Required action >> Every line of the listing below should be written out exactly, minus its pictures.

Data in this exercise >>

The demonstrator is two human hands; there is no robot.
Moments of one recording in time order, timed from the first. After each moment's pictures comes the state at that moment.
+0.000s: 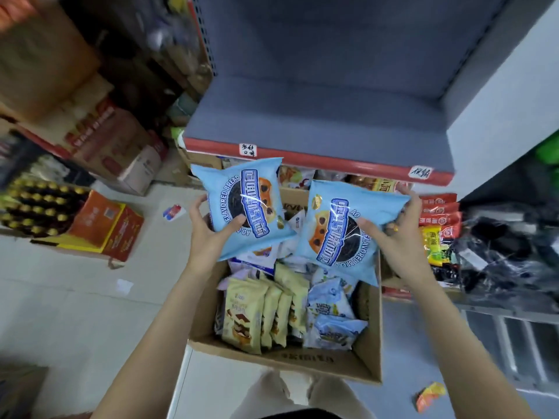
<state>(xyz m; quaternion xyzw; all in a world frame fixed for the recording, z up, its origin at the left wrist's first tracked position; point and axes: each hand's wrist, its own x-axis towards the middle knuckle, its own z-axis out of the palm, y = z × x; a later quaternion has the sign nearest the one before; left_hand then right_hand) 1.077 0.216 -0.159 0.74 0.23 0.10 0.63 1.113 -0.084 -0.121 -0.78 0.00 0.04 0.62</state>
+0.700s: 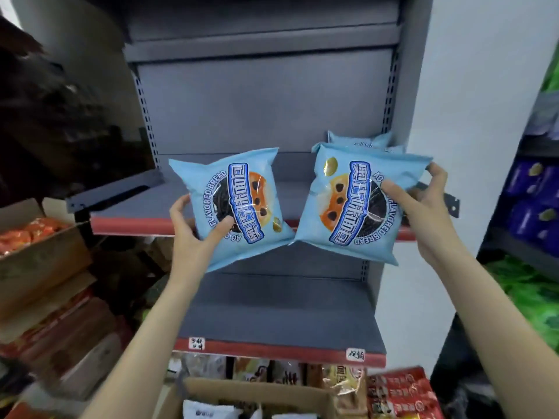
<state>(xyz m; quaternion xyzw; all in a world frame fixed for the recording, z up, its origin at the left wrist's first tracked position) 1.224 0.106 0.117 0.70 -0.04 0.34 0.63 1.259 -0.205 0.163 -0.66 -0.12 -0.21 0.71</state>
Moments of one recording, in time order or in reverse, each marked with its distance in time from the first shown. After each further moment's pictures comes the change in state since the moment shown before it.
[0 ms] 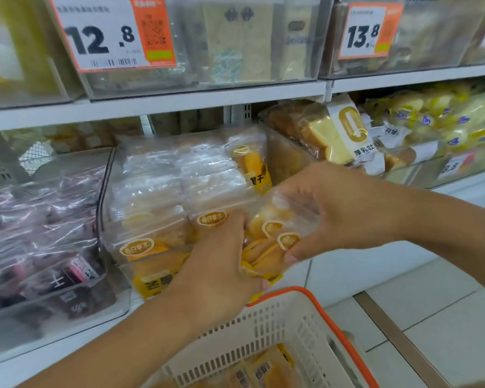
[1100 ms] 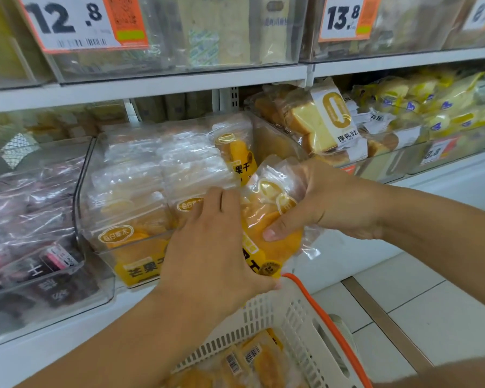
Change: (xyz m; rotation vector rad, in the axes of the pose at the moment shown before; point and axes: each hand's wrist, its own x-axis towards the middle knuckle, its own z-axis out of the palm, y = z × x) left_hand -0.008 0.031 0.015 0.576 0.152 0.007; right_hand -0.016 0.010 0.010 0.564 0.061 0.390
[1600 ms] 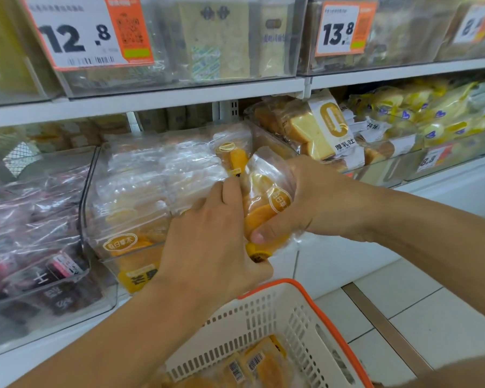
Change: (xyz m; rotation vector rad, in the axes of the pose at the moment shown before) left_hand 0.010 0.001 -0.017 0.096 0.073 0.021; right_hand 0.001 -0.020 0.005 -0.095 -0.003 -0.134
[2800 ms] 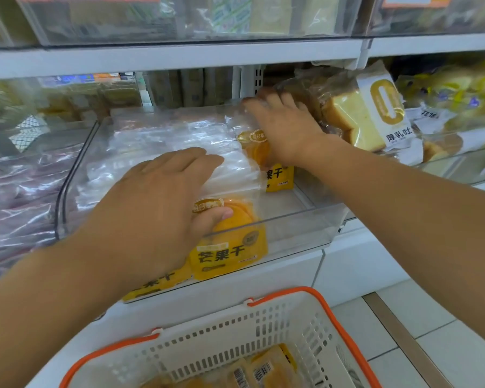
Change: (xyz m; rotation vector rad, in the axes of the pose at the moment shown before) left_hand 0.036 -0.087 0.007 0.030 -0.068 0.091; right_hand 0.190 0.053 -0.041 -1.255 0.357 -0.052
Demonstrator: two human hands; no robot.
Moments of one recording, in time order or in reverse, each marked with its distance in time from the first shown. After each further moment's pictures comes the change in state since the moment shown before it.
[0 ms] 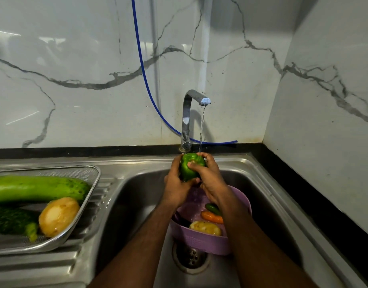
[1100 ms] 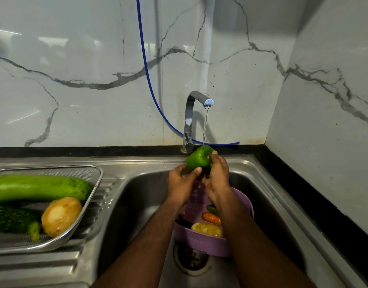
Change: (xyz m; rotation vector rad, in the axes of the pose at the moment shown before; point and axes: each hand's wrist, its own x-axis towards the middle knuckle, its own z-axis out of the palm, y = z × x) left_hand 0.001 0.013 0.011 -0.237 0.097 -0.191; right_hand 0.015 -0.001 0.002 0.343 0.268 0.062
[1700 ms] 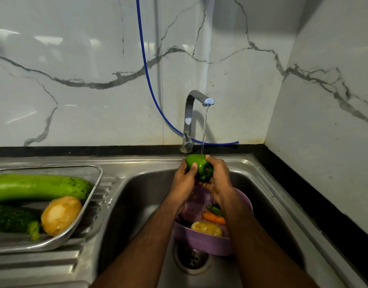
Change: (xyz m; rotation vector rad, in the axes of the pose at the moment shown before) left_hand 0.000 0.006 0.005 0.002 -0.129 -0.082; right_hand 0.001 0.001 -0.013 -0.182 -0.033 0.058
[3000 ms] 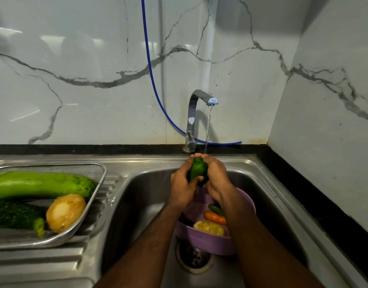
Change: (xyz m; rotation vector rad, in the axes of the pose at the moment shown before) left_hand -0.003 -0.014 -0.015 0.429 0.094 0.377; right_hand -0.015 -0.009 0.017 -0.042 -0.126 -0.014
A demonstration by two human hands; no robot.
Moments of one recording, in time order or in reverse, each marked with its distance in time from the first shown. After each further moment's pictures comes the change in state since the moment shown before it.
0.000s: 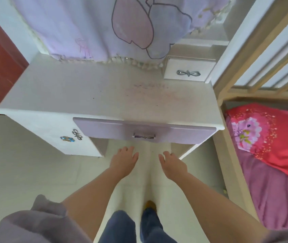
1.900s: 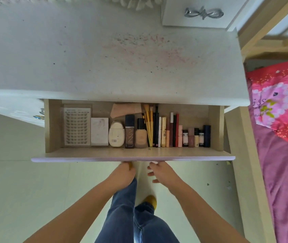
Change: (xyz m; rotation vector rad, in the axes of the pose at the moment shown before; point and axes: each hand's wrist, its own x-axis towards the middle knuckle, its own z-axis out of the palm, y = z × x) left_hand 0.012 0.008 0.085 -0.237 -0.429 -0.178; right_hand 0.028 0.022 0.068 0.872 -0.463 0.356
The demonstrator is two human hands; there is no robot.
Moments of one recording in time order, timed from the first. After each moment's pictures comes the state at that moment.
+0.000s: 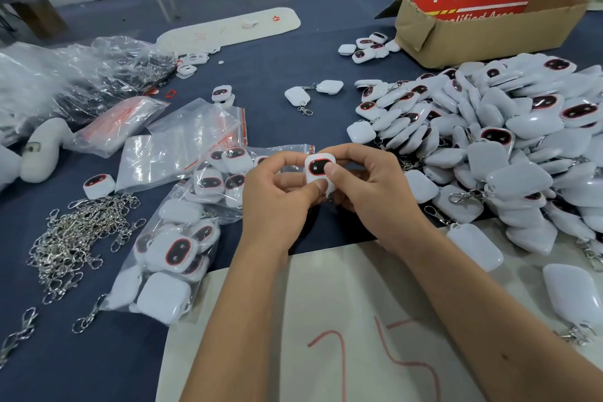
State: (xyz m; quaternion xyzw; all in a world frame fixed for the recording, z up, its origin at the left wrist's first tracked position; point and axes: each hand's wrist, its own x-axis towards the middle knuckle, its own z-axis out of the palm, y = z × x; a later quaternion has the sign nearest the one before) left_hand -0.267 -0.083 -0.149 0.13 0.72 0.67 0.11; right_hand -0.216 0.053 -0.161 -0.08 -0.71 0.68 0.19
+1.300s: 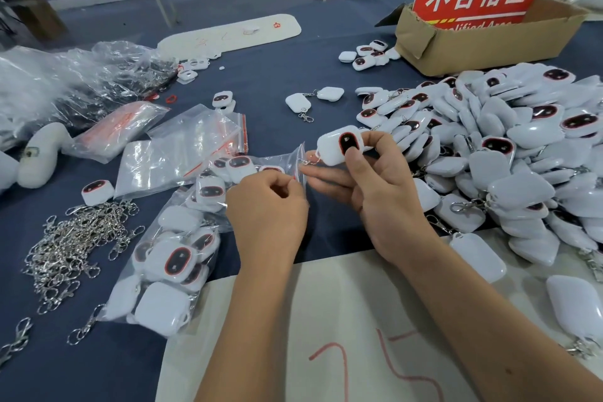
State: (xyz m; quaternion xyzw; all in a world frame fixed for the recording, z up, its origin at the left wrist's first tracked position) left_hand -0.271 -0.082 -0.147 0.06 0.88 0.46 -0.10; right_hand -0.218 0.046 -0.154 -0.01 -0.51 0.83 0.20
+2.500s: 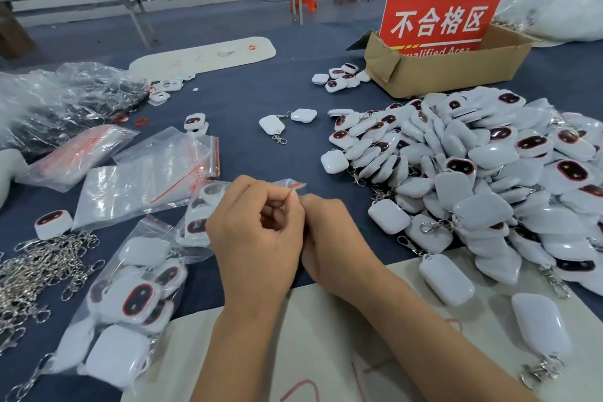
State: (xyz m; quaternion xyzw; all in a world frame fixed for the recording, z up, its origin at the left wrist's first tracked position) left_hand -0.256 -0.069 -0.148 0.24 0.78 0.50 -0.29; right_hand -0.220 0.038 -0.169 0.00 -0.87 0.42 0.24
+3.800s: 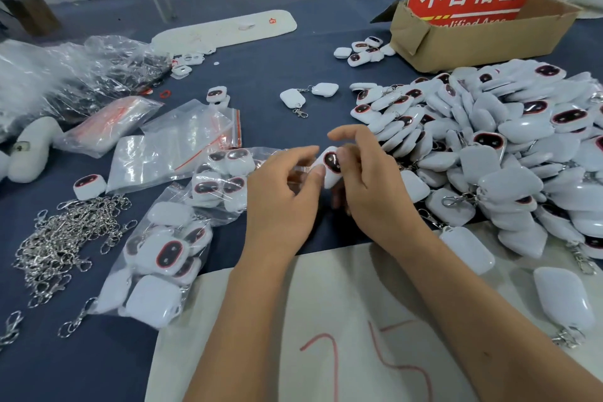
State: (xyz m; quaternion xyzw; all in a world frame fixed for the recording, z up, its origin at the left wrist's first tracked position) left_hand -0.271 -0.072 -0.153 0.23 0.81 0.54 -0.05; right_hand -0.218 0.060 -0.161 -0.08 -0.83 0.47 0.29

Exercise solution >>
The demonstrator is two human hands; there is no robot.
Moments of one recording in time order, timed from the first. After each moment's pictures comes the state at that moment.
+0.000s: 
<state>(xyz m; quaternion xyzw; all in a world frame fixed for the recording, z up, its origin at the left wrist's first tracked position; point and axes: each hand's wrist, its own x-axis towards the middle knuckle, its own z-axis out of the palm, y = z × x; a later quaternion has the sign nearest the one before; left_hand then right_hand) 1.077 0.216 -0.159 0.74 0.23 0.10 0.63 1.113 -0.084 -0.121 -0.78 0.00 0.04 0.62</state>
+0.700s: 
<state>(xyz m; quaternion xyzw; all in a world frame fixed for the recording, z up, its origin at the left wrist's first tracked position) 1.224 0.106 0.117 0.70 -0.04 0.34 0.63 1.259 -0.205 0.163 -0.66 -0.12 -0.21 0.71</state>
Moments of one recording, in time order or in reverse, each marked with its distance in time from the first shown. After each further moment's pictures comes the change in state since the moment shown before it.
[0 ms] 
[1100 ms] 
Change: (xyz m; rotation vector rad, in the axes of the pose at the moment shown before; point and axes: each hand's wrist, its own x-axis towards the middle knuckle, its own z-axis out of the palm, y = z × x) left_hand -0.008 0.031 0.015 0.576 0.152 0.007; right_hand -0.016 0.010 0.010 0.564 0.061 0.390
[1600 ms] 
Change: (xyz m; rotation vector rad, in the axes of the pose at the moment shown before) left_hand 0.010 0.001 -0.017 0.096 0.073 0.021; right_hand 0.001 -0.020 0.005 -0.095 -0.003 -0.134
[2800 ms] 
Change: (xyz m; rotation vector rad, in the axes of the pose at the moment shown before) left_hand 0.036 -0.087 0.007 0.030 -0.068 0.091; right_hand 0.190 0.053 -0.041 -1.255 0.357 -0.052
Demonstrator: two human hands; no robot.
Moments of one recording, in time order or in reverse, each marked with its distance in time from the first shown. After each further moment's pictures comes the change in state since the moment shown before it.
[0 ms] 
[1100 ms] 
Change: (xyz m; rotation vector rad, in the axes of the pose at the moment shown before; point and axes: each hand's wrist, its own x-axis towards the middle knuckle, its own z-axis out of the palm, y = z × x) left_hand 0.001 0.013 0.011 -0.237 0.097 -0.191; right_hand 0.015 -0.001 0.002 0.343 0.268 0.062
[1700 ms] 
Change: (xyz m; rotation vector rad, in the axes of the pose at the moment shown before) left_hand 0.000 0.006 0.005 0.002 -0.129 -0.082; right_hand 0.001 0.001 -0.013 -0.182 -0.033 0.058
[3000 ms] 
Change: (xyz m; rotation vector rad, in the axes of the pose at the moment shown before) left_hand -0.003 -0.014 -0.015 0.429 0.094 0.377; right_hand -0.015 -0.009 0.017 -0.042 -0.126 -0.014
A demonstration by two human hands; no robot.
Moments of one recording, in time order or in reverse, each marked with its distance in time from the first shown. After each further moment's pictures comes the change in state since the moment shown before it.
0.000s: 
1.900s: 
Change: (xyz m; rotation vector rad, in the axes of the pose at the moment shown before; point and axes: each hand's wrist, its own x-axis towards the middle knuckle, its own z-axis out of the palm, y = z × x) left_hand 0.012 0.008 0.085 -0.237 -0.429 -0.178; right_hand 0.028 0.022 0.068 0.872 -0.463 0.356
The demonstrator is two human hands; there is no robot.
Moments of one recording in time order, timed from the first. After each moment's pictures comes the state at that moment.
+0.000s: 
State: (xyz m; quaternion xyzw; all in a world frame fixed for the recording, z up, its origin at the left wrist's first tracked position; point and axes: each hand's wrist, its own x-axis towards the middle knuckle, its own z-axis out of the palm, y = z × x; a later quaternion has the sign nearest the one before) left_hand -0.267 -0.083 -0.149 0.13 0.72 0.67 0.11; right_hand -0.216 0.053 -0.161 -0.08 -0.71 0.68 0.19
+1.300s: 
State: (xyz m; quaternion xyzw; all in a world frame fixed for the recording, z up, its origin at the left wrist's first tracked position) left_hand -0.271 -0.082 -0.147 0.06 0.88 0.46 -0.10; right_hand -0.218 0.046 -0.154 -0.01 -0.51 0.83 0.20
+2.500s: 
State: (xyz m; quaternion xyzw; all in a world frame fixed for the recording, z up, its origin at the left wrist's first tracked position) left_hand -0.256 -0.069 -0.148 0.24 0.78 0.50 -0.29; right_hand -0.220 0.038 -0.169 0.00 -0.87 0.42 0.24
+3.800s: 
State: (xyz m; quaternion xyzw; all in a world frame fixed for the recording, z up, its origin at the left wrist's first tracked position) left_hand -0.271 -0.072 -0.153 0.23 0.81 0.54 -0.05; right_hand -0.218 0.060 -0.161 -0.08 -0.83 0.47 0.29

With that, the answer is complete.